Task brief: Copy all records verbatim, images excluded.

☆ ☆ ☆ ☆ ☆ ☆ ☆

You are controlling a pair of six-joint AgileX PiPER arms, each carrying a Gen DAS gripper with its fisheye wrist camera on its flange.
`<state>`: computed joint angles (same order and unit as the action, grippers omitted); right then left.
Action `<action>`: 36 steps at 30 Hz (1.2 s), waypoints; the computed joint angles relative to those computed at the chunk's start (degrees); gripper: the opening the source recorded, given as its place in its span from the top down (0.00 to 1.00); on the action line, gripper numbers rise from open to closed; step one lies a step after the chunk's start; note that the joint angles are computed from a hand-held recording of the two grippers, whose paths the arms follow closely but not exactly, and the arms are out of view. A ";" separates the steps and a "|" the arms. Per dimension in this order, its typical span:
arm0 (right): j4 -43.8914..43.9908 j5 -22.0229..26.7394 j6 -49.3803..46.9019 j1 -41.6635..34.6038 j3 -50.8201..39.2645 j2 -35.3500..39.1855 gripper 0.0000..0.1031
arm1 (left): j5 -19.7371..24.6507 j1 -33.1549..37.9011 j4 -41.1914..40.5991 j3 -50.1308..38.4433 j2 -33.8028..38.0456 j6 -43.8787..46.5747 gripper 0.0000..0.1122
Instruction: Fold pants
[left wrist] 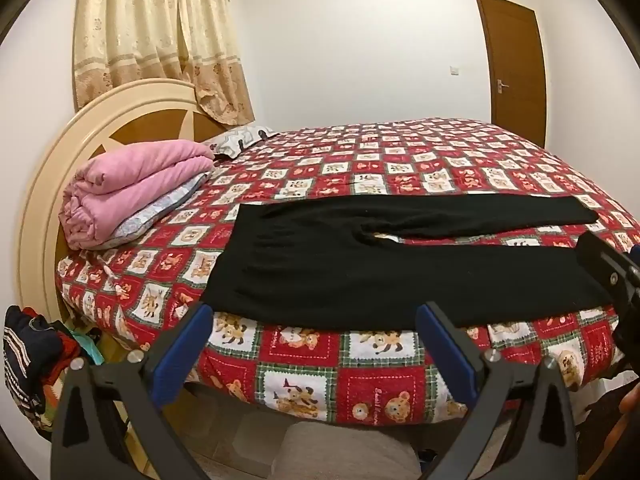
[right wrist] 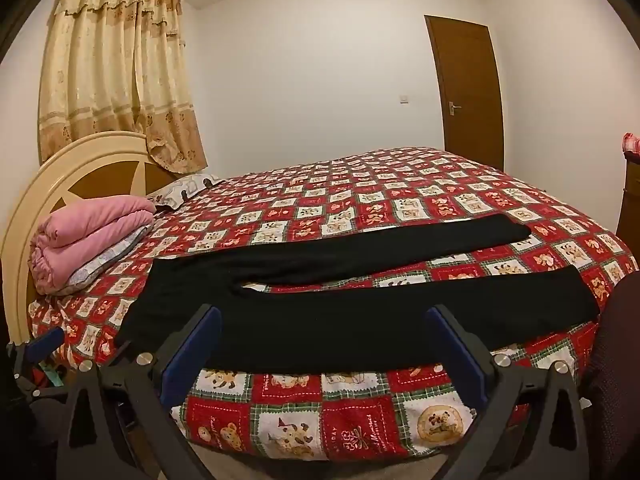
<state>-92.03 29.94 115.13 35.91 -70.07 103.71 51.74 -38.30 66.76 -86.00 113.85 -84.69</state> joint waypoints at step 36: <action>1.22 -0.75 -1.29 -0.50 0.29 -0.50 0.01 | -2.16 1.01 1.05 3.60 -2.59 -1.59 0.08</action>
<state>-90.81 29.19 113.84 35.41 -69.79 103.22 49.58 -37.29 67.81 -82.41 111.26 -86.28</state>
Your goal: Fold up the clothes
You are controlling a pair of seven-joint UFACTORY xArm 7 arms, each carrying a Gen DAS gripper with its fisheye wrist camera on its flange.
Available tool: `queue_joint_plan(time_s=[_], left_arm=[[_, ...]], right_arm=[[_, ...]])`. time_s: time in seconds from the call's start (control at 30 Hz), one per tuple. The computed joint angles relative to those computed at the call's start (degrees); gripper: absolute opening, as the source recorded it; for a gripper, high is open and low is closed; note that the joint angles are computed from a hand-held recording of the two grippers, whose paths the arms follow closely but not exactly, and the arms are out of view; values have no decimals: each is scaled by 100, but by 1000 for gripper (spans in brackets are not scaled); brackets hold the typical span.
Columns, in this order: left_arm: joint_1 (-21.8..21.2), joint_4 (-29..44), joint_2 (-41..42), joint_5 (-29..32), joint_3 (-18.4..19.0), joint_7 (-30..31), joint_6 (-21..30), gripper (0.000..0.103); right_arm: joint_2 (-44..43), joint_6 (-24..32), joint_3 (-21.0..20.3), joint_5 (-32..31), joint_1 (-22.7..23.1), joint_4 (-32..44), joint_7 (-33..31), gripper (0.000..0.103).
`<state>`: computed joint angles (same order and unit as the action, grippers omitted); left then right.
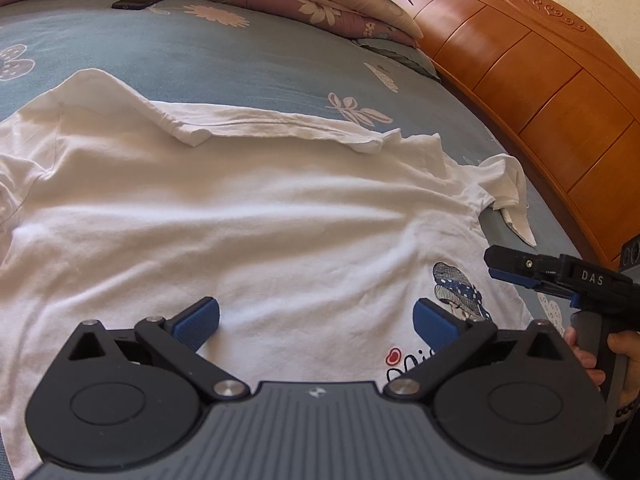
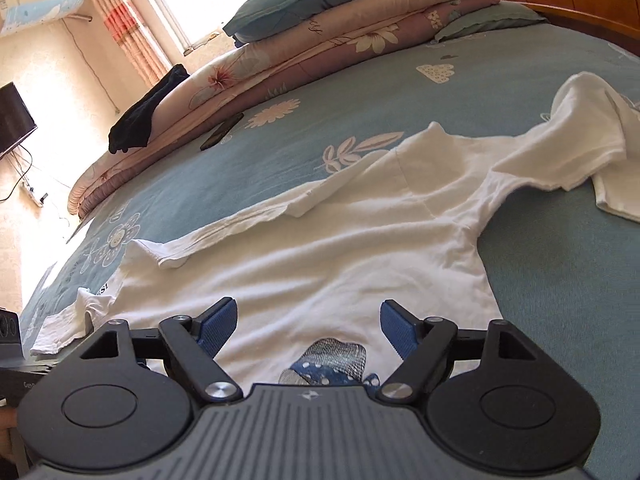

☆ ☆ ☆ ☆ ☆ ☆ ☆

Response:
You are controlling a pair of six-joint AgileX PiPER arms, each carrying a Gen DAS gripper with its fisheye wrist camera on its flange.
`<state>`: computed joint angles (same order and unit as the action, grippers omitted); right then left.
Action `<action>`: 36 steps at 30 Hz (1.2 s), waypoints; the computed joint angles relative to those computed at the chunk's start (degrees); gripper: the opening the source recorded, given as its place in its span from the top down (0.00 to 1.00); on the action line, gripper numbers rise from open to closed; step one lies a step after the chunk's start; note that the joint angles are computed from a hand-held recording of the two grippers, whose paths the arms follow closely but not exactly, and the arms are out of view. A ";" separates the steps and a "|" the arms. Per dimension in this order, its typical span:
arm0 (right): j4 -43.8914..43.9908 j5 -22.0229..26.7394 j6 -49.3803..46.9019 j1 -41.6635..34.6038 j3 -50.8201..39.2645 j2 -35.3500..39.1855 gripper 0.0000..0.1031
arm1 (left): j5 -19.7371..24.6507 j1 -33.1549..37.9011 j4 -41.1914..40.5991 j3 -50.1308..38.4433 j2 -33.8028..38.0456 j6 -43.8787..46.5747 gripper 0.0000..0.1122
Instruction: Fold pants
[left wrist] 
[right wrist] 
<state>-92.03 29.94 115.13 35.91 -70.07 103.71 51.74 -38.30 66.76 -86.00 113.85 -84.69</state> joint waypoints at step 36: <action>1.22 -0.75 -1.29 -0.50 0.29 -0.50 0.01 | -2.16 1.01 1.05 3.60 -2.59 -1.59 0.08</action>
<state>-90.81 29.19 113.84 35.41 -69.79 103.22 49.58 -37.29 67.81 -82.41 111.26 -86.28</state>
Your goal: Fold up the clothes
You are controlling a pair of seven-joint UFACTORY xArm 7 arms, each carrying a Gen DAS gripper with its fisheye wrist camera on its flange.
Available tool: `queue_joint_plan(time_s=[_], left_arm=[[_, ...]], right_arm=[[_, ...]])`. time_s: time in seconds from the call's start (control at 30 Hz), one per tuple. The computed joint angles relative to those computed at the call's start (degrees); gripper: absolute opening, as the source recorded it; for a gripper, high is open and low is closed; note that the joint angles are computed from a hand-held recording of the two grippers, whose paths the arms follow closely but not exactly, and the arms are out of view; values have no decimals: each is scaled by 100, but by 1000 for gripper (spans in brackets are not scaled); brackets hold the typical span.
Columns, in this order: left_arm: joint_1 (-21.8..21.2), joint_4 (-29..44), joint_2 (-41..42), joint_5 (-29..32), joint_3 (-18.4..19.0), joint_7 (-30..31), joint_6 (-21..30), gripper (0.000..0.103); right_arm: joint_2 (-44..43), joint_6 (-24..32), joint_3 (-21.0..20.3), joint_5 (-32..31), joint_1 (-22.7..23.1), joint_4 (-32..44), joint_7 (-33..31), gripper (0.000..0.103).
`<state>`: computed joint angles (same order and unit as the action, grippers omitted); left then right.

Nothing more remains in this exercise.